I’ve noticed today that the left is in a fury about the Supreme Court’s 5-4 ruling last night striking down New York’s wholly arbitrary restrictions on churches and other places of worship because the Court is “ignoring the advice of the experts.” True indeed.
I could go on at some length about old cases involving the arbitrary (and therefore unconstitutional) use of the government’s police power, but in this case it is worth dwelling for a moment on this rote belief that the Court should defer to the “experts” in the other branches about restricting fundamental constitutional rights, like religious liberty.
Maybe more to the liking of liberals is this language from an old case:
It should be noted, to begin with, that all legal restrictions which curtail the civil rights of a single group are immediately suspect. That is not to say that all such restrictions are unconstitutional. It is to say that courts must subject them to the most rigid scrutiny. Pressing public necessity may sometimes justify the existence of such restrictions. . .
So far so good, but no fair peeking yet! To continue a little further down, though here I am going to omit (with elipses) a few terms so as to highlight the logic of the opinion calling for judicial deference to “experts”:
We cannot reject as unfounded the judgment of . . . authorities and of Congress that there were . . . members of that population, whose number and strength could not be precisely and quickly ascertained. We cannot say that the . . . branches of the Government did not have ground for believing that, in a critical hour, such persons could not readily be isolated and separately dealt with, and constituted a menace to the . . . safety which demanded that prompt and adequate measures be taken to guard against it. . .

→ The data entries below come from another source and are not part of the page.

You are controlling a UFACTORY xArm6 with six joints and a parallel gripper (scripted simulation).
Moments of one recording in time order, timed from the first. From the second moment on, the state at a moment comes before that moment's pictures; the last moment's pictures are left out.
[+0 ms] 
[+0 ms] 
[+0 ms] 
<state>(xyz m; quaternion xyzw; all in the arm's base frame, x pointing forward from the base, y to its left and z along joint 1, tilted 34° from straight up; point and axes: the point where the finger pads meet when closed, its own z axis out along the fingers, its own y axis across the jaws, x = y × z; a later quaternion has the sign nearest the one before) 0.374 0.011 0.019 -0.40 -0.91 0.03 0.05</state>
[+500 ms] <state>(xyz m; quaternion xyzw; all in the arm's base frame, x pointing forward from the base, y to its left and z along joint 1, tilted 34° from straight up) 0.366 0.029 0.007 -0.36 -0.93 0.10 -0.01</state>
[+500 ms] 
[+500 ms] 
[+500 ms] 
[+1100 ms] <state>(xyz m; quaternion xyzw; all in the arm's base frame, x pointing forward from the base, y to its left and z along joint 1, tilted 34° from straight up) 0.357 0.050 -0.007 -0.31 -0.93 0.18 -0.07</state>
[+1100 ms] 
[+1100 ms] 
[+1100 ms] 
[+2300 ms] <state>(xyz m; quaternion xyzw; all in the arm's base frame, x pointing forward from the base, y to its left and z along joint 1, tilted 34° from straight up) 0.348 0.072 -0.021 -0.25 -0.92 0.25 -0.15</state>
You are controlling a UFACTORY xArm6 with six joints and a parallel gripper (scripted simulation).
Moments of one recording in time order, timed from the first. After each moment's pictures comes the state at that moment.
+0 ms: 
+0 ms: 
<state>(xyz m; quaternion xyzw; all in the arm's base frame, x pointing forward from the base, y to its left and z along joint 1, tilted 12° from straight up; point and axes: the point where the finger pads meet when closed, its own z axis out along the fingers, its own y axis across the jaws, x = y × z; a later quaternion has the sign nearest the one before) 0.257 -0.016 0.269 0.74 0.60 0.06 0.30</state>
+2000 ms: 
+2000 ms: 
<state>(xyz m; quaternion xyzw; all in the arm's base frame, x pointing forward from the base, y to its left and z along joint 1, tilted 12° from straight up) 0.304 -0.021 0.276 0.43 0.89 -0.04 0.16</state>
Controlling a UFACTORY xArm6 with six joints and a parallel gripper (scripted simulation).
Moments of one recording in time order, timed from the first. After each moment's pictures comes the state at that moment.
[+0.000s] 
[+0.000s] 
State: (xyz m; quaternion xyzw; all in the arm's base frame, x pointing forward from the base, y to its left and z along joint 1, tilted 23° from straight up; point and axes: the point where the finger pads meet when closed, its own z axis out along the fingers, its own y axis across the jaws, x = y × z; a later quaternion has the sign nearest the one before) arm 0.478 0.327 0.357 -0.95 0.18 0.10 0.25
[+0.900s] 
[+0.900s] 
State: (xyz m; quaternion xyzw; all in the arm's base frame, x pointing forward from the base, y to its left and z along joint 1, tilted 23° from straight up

It was because we could not reject the finding of . . . authorities that it was impossible to bring about an immediate segregation . . . that we sustained the validity of the curfew order as applying to the whole group. . . In doing so, we are not unmindful of the hardships imposed by it upon a large group of American citizens.
Congress, reposing its confidence in . . . our leaders — as inevitably it must — determined that they should have the power to do just this. There was evidence . . . on the part of some, the . . . authorities considered that the need for action was great, and time was short. We cannot — by availing ourselves of the calm perspective of hindsight — now say that, at that time, these actions were unjustified.
Yes, this is the language from the majority opinion in the Korematsu case in 1944, upholding the internment of ethnic Japanese in World War II, now thought by liberals to be a great disgrace in American history as well as civil rights law. But note a key feature of this case—that the Court should defer to the expertise of the military that thought the internment to be a necessary war measure.
So in arguing that the Supreme Court should defer to “experts” like Governor Cuomo, arbitrarily deciding that liquor stores and acupuncture clinics are “essential” services while churches are not, the left has returned to its logic in Korematsu, because for the left, government power is more important than civil rights. In other words, I could easily re-write the Korematsu opinion almost word-for-word, merely swapping out “health experts” in place of “military command” and “potential COVID spreaders” in place of “Japanese,” and present a ruling that coincides with the left’s view today.
P.S. If I read the opinion correctly, the Court would likely bless a more uniform lockdown that didn’t make these clearly nonsensical and arbitrary distinctions about what can be open and what must be closed. In other words, if New York wants to close down everything, then the closure of churches would likely pass muster with the Court.